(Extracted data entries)
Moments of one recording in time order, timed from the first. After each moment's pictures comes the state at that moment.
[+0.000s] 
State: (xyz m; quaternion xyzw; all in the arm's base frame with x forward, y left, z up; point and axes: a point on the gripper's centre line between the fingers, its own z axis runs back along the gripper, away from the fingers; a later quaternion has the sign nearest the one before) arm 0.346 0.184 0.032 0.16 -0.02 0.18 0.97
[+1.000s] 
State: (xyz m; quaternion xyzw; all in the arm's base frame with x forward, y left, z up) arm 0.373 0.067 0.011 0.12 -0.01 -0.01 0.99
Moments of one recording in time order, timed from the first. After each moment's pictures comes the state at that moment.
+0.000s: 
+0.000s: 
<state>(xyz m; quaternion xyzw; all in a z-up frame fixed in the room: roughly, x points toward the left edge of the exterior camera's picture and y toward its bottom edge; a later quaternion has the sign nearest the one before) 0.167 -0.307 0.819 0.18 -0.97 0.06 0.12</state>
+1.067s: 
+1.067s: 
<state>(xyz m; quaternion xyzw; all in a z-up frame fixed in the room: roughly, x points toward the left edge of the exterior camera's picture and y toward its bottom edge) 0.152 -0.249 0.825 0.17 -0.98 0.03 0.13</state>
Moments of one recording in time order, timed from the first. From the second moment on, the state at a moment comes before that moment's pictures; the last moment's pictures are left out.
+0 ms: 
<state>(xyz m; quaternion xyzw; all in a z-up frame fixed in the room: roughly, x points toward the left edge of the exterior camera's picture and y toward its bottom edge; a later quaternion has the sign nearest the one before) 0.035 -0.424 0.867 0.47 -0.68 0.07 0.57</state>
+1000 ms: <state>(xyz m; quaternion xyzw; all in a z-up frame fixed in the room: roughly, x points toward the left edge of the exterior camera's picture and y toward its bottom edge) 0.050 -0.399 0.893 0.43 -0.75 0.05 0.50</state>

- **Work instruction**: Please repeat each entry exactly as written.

- **Result**:
Moments of one recording in time order, timed from the first. After each moment's pictures comes the state at that moment.
[+0.000s] 
State: (xyz m; quaternion xyzw; all in the arm's base frame with x forward, y left, z up; point and axes: a point on the gripper's centre line between the fingers, its own z axis runs back along the gripper, away from the fingers; a later quaternion has the sign nearest the one before) arm 0.346 0.184 0.032 0.16 -0.02 0.18 0.97
[+1.000s] 
State: (xyz m; quaternion xyzw; all in the arm's base frame with x forward, y left, z up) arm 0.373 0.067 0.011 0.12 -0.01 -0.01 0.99
Moments of one recording in time order, timed from the first. After each moment's pictures comes the state at that moment.
+0.000s: 
+0.000s: 
<state>(xyz m; quaternion xyzw; all in a z-up frame fixed in the room: roughly, x points toward the left edge of the exterior camera's picture and y toward its bottom edge; a later quaternion has the sign nearest the one before) 0.167 -0.307 0.819 0.18 -0.97 0.06 0.12</state>
+1.067s: 
+1.067s: 
<state>(xyz m; quaternion xyzw; all in a z-up frame fixed in the room: roughly, x points toward the left edge of the exterior camera's picture and y toward its bottom edge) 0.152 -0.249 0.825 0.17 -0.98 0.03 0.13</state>
Moments of one recording in time order, timed from the first. From the second moment on, the state at a moment comes before that moment's pictures; the last moment's pictures are left out.
+0 ms: 
<state>(xyz m; quaternion xyzw; all in a z-up frame fixed in the room: roughly, x points toward the left edge of the exterior camera's picture and y toward its bottom edge; a later quaternion has the sign nearest the one before) 0.035 -0.424 0.867 0.47 -0.68 0.07 0.57</state>
+1000 ms: <state>(xyz m; quaternion xyzw; all in a z-up frame fixed in the room: roughly, x points toward the left edge of the exterior camera's picture and y toward its bottom edge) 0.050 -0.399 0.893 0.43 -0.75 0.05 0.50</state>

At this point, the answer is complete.